There are other differences. In general, the Shih et al. tree is more complicated than the Degan et al. tree, which tends to have larger monophyletic groups. I'm sure that the Martin group would attribute this to errors caused by lateral gene transfer, which they tried to control for.

It's puzzling that two highly respected groups come up with different phylogenies. This has implications when trying to decipher the origin of chloroplast genomes but that's a topic for another post.

Photo Credit: Fischerella sp. from Cyanobacteria. This is one of the new species sequenced by both groups.

1. This makes me realize that I'm relying heavily on news reports and blogs to alert me to important papers. The only journals I read are Science and Nature and I've all but given up scanning the tables of content of other journals.

Dagan, T., Roettger, M., Stucken, K., Landan, G., Koch, R., Major, P., Gould, S. B., Goremykin, V.V., Rippka, R., de Marsac, N.T., Gugger, M., Lockhart, P.J., Allen, J.F., Brune, I., Maus, I., Pühler, A. and Martin, W.A. (2013) Genomes of stigonematalean cyanobacteria (Subsection V) and the evolution of oxygenic photosynthesis from prokaryotes to plastids. Genome biology and evolution 5:31-44.
[doi: 10.1093/gbe/evs117]

Shih, P.M., Wu, D., Latifi, A., Axen, S.D., Fewer, D.P., Talla, E., Calteau, A., Cai, F., de Marsac, N.T. and Rippka, R. (2013) Improving the coverage of the cyanobacterial phylum using diversity-driven genome sequencing. Proc. Nat. Acad. Sci. (USA) 110:1053-1058. [doi: 10.1073/pnas.1217107110]


  1. Larry,

    How is it possible to trust neighbor-joining trees but not maximum likelihood trees? NJ is a rough estimate of a least squares fit tree, which is a maximum likelihood tree if the model of evolution you use to correct the distances is itself correct and without error. And NJ trees are known for weird artifacts if there are among-site rate differences and missing data.

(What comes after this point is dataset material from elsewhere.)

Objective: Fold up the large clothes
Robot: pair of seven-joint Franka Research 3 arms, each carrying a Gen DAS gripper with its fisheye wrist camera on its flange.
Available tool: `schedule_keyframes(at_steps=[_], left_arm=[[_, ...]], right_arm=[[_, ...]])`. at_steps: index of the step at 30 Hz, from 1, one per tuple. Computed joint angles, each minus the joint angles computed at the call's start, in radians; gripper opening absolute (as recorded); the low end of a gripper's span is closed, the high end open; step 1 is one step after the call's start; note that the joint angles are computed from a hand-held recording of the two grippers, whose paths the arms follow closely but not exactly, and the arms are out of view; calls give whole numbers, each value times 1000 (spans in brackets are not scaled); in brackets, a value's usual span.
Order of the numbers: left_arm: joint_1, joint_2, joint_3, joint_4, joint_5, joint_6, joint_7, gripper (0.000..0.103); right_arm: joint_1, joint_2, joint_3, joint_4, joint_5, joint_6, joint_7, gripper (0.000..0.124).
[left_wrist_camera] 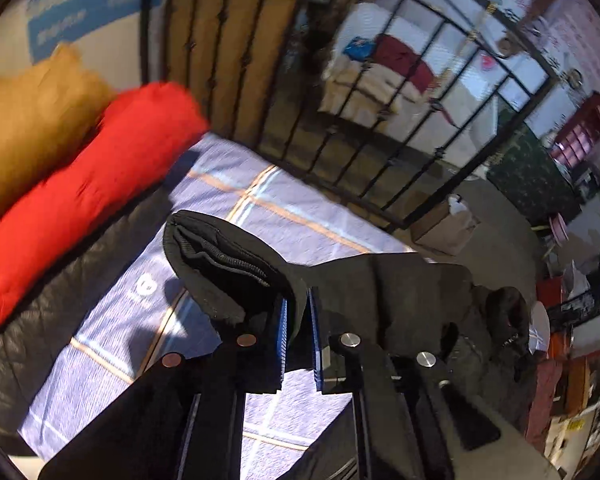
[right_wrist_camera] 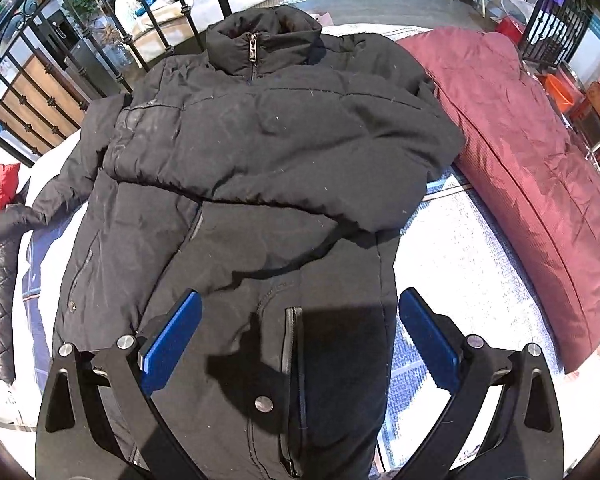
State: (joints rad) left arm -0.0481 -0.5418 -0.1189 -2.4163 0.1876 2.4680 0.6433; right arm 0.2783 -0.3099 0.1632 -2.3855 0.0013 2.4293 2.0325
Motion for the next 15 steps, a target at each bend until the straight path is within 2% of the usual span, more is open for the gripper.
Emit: schedule_keyframes(at_steps=[4,8,10,12,15], left_arm=[[-72,209,-79,254,45,51,81,9],[-199,438,-150,485,13,94,192,9],[-258,558,-184,600,5,75,255,9],[-322,687,-218,723,15,23,309,9],[-409,818,-238,844,27,-52,362,9]], right_arm=[[-1,4,-8,5,13,13,-10,97],[-14,-8,-16,-5,18,22,-5,97],[-27,-20,-22,-18,20,25,6,97],[-45,-34,-29,-31,23,25,22,97],[-74,-59,-39,-56,31,21,53,97]])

    One possible explanation for differences among trees is taxon sampling. It might be biased in some way in one or more of the studies, or -- my personal favorite -- dense taxon sampling commonly gives an improved estimate of phylogeny, making the Shih et al. tree a better candidate. Horizontal transfer might be a problem, and there are ways to test for that; I recommend gene-jackknifing as a start.

  2. Curious. The phylogeny of the Alphaproteobacteria (where the mitochondria originated from) has been highly problematic due to many members having a tendency to streamline their genome with a high degree of horizontal gene transfer: a streamlined genome may have allowed the protomitochondrion to form its symbiosys, but it is also problematic when genes are hastily concatenated en mass. I wonder if something similar is going on with cyanobacterial phylogeny, the living relatives of other organelle.